* **What to do**: In your copy of the data, keep every word exact and include no pictures.

* **Stored data**:
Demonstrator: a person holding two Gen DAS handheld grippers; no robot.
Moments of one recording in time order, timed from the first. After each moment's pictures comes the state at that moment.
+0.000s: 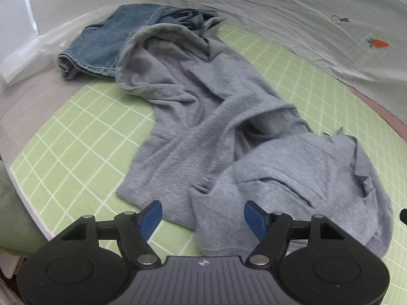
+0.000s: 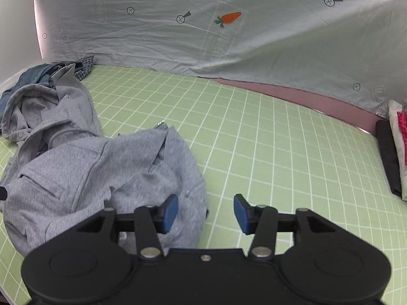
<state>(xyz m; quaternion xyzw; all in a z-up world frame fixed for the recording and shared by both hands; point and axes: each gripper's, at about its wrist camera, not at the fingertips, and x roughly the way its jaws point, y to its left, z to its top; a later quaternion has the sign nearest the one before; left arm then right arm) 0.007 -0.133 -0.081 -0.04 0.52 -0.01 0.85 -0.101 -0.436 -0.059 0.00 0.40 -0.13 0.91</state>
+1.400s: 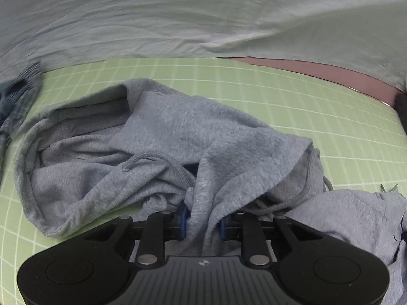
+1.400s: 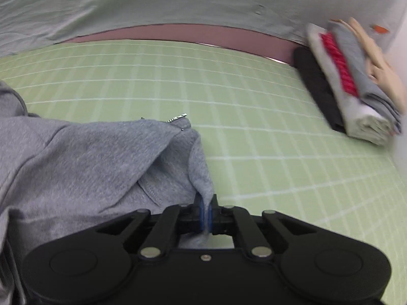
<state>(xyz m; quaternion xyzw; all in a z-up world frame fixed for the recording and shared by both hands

* **Task output**:
Demonstrator: a person holding two Gen DAS handheld grippers; no robot.
Moments of one recording in time order, timed from the first. After each moment's pictures comes the state at that moment.
+0.000s: 
+0.000s: 
<state>(xyz m; quaternion xyzw; all in a z-up world frame fixed for the recording and shared by both hands; point and axes: each gripper's, at about its wrist camera, not at the fingertips, and x roughly the way its jaws point, y to its left, z to its top; a later quaternion has the sign nearest the one before; left arm then right arm) 0.007 -0.133 -0.081 -0.04 0.52 -0.01 0.85 -0.101 -0.436 -0.059 0.00 0.40 -0.13 0.91</state>
+1.400s: 
+1.400s: 
<state>(xyz m; quaternion xyzw; all in a z-up world frame fixed for the recording and shared by both hands

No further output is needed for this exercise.